2. No interference between units.
3. Same version of treatments. 

These are combined in to the Stable Unit Treatment Value Assumption (SUTVA). It requires that if $\tau_i =\tau_i'$, then $Y_i(\vec{\tau})=Y_i(\vec{\tau}')$, where $\vec{\tau}\equiv (\tau_1,\tau_2, \ldots, \tau_n)^T$ and $\vec{\tau}'\equiv (\tau'_1,\tau'_2, \ldots, \tau'_n)^T$. The SUTVA is violated when there exist simultaneity (feedback efforts), spillover effects, or multiple versions of treatments. 

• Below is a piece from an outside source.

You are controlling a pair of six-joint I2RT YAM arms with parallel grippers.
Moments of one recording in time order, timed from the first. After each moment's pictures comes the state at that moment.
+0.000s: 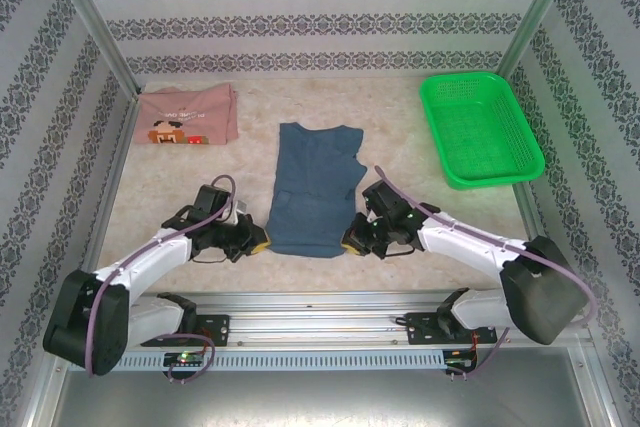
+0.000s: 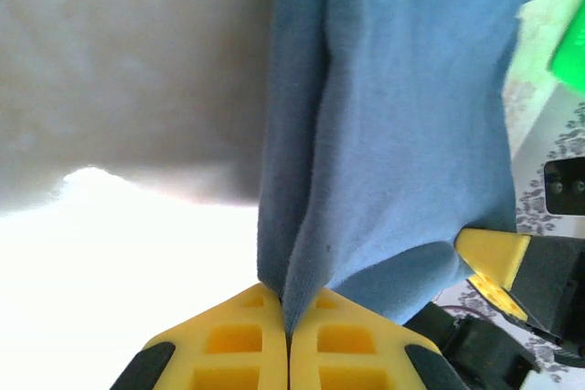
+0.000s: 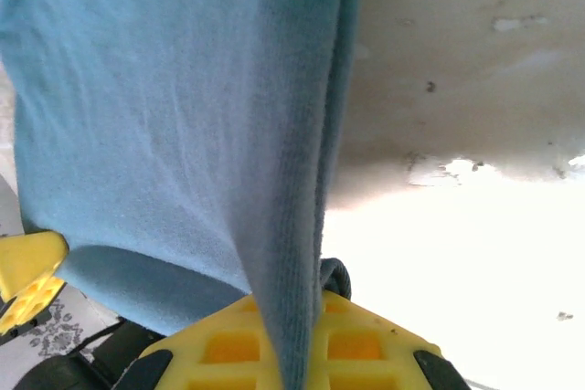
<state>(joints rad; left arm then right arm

In addition, the treatment can not be an immutable characteristic, such as gender, race, age, etc. A general rule for causal inference is that there is no causation without manipulation. There are, however, novel strategies to learn/define causal effects for immutable characteristics.  

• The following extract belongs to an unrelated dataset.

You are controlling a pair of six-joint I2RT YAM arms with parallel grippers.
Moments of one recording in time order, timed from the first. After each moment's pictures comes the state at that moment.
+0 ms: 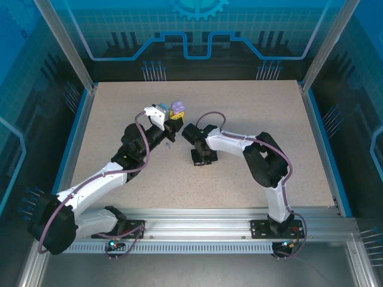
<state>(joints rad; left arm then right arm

We can now examine why causal interpretation is easier from randomized experiments. Recall that the average treatment effect is defined as  
\[
{\rm ACE} \equiv \mathbb{E}[Y(1)-Y(0)]=\mathbb{E}[Y(1)]-\mathbb{E}[Y(0)].
\]
Randomization of treatments means $\{Z_i\}_{i=1}^n \perp \{ Y_i(0), Y_i(1)\}_{i=1}^n$. 

We can derive 
\begin{align}
{\rm ACE} & = \mathbb{E}[Y(1)]-\mathbb{E}[Y(0)]=\mathbb{E}[Y(1)|Z=1]-\mathbb{E}[Y(0)|Z=0]\\
& = \mathbb{E}[Y|Z=1]-\mathbb{E}[Y|Z=0],
\end{align}
where the second equality follows from independence between treatments and potential outcomes.